Bluestone also took an academic role in field, publishing the New York Attorney Malpractice Report from 2002-2004.  He started the “New York Attorney Malpractice Blog” in 2004, where he has published more than 4500 entries.

Mr. Bluestone has written 38 scholarly peer-reviewed articles concerning legal malpractice, many in the Outside Counsel column of the New York Law Journal. He has appeared as an Expert witness in multiple legal malpractice litigations.

Mr. Bluestone is an adjunct professor of law at St. John’s University College of Law, teaching Legal Malpractice.  Mr. Bluestone has argued legal malpractice cases in the Second Circuit, in the New York State Court of Appeals, each of the four New York Appellate Divisions, in all four of  the U.S. District Courts of New York and in Supreme Courts all over the state.  He has also been admitted pro haec vice in the states of Connecticut, New Jersey and Florida and was formally admitted to the US District Court of Connecticut and to its Bankruptcy Court all for legal malpractice matters. He has been retained by U.S. Trustees in legal malpractice cases from Bankruptcy Courts, and has represented municipalities, insurance companies, hedge funds, communications companies and international manufacturing firms. Mr. Bluestone regularly lectures in CLEs on legal malpractice.

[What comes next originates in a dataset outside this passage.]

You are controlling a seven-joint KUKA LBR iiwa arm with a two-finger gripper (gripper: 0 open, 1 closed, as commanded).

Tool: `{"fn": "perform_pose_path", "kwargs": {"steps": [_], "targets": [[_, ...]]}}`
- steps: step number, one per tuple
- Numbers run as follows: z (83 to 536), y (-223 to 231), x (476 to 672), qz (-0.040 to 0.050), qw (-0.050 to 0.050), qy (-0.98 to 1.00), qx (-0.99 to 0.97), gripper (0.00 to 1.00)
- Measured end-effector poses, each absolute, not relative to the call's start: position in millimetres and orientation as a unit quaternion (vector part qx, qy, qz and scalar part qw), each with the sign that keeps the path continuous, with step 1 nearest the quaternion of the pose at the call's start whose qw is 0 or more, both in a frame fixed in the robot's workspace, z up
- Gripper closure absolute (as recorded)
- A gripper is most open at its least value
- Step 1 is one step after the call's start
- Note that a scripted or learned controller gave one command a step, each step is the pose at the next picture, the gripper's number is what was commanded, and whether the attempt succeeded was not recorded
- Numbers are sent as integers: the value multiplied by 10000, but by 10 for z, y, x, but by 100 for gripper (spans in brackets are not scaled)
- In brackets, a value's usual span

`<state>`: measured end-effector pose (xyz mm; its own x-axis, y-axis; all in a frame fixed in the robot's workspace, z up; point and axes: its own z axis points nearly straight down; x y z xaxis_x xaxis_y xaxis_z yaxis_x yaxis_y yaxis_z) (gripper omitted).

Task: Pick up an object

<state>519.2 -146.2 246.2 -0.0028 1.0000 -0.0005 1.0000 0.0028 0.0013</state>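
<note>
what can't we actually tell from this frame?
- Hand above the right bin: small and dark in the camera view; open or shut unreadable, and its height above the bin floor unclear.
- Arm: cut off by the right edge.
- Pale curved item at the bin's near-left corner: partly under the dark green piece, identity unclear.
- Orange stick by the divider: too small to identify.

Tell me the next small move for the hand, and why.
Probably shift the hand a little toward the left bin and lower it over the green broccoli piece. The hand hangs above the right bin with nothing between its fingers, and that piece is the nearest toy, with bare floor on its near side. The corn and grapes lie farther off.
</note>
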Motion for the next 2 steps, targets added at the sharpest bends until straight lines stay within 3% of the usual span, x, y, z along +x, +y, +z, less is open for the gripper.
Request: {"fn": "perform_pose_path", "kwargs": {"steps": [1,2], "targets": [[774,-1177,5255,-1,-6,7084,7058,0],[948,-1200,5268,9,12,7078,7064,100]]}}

Based upon his professional experience Bluestone was named a Diplomate and was Board Certified by the American Board of Professional Liability Attorneys in 2008 in Legal Malpractice. He remains Board Certified.  He was admitted to The Best Lawyers in America from 2012-2019.  He has been featured in Who’s Who in Law since 1993.

In the last years, Mr. Bluestone has been featured for two particularly noteworthy legal malpractice cases.  The first was a settlement of an $11.9 million dollar default legal malpractice case of Yeo v. Kasowitz, Benson, Torres & Friedman which was reported in the NYLJ on August 15, 2016. Most recently, Mr. Bluestone obtained a rare plaintiff’s verdict in a legal malpractice case on behalf of the City of White Plains v. Joseph Maria, reported in the NYLJ on February 14, 2017. It was the sole legal malpractice jury verdict in the State of New York for 2017.

Bluestone has been at the forefront of the development of legal malpractice principles and has contributed case law decisions, writing and lecturing which have been recognized by his peers.  He is regularly mentioned in academic writing, and his past cases are often cited in current legal malpractice decisions. He is recognized for his ample writings on Judiciary Law § 487, a 850 year old statute deriving from England which relates to attorney deceit.